Where the string "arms" occurs in the material below, report the whole line.

*-*-*

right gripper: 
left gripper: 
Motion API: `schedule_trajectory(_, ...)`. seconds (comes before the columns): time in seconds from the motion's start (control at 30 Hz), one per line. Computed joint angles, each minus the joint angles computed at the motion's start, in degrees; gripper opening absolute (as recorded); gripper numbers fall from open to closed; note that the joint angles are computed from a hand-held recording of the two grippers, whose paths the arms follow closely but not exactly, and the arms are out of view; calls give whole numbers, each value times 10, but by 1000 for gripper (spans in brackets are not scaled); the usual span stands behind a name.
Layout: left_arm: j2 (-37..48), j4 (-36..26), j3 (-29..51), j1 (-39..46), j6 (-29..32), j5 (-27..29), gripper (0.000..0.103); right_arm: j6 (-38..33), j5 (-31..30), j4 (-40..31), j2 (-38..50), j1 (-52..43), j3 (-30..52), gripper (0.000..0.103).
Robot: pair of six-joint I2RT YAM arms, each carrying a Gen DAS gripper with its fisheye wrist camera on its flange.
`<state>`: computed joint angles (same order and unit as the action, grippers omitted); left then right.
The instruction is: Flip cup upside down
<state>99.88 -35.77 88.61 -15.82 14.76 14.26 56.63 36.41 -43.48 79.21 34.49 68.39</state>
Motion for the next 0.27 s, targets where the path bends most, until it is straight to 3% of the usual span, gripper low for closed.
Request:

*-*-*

[YOUR RESPONSE]
Motion API: `schedule_trajectory(_, ...)`. seconds (comes before the columns): time in seconds from the motion's start (control at 30 Hz), one per line. Computed joint angles, each minus the joint angles computed at the motion's start, in degrees; gripper opening absolute (as recorded); gripper numbers fall from open to closed; note that the joint angles are computed from a hand-held recording of the two grippers, whose paths the arms follow closely but not exactly, and the arms are out of view; calls give whole numbers, each value times 10, but by 1000 for gripper (spans in brackets are not scaled); the usual span stands behind a name.
Robot: pair of six-joint I2RT YAM arms, each carrying a Gen DAS gripper with its fisheye wrist camera on its flange.

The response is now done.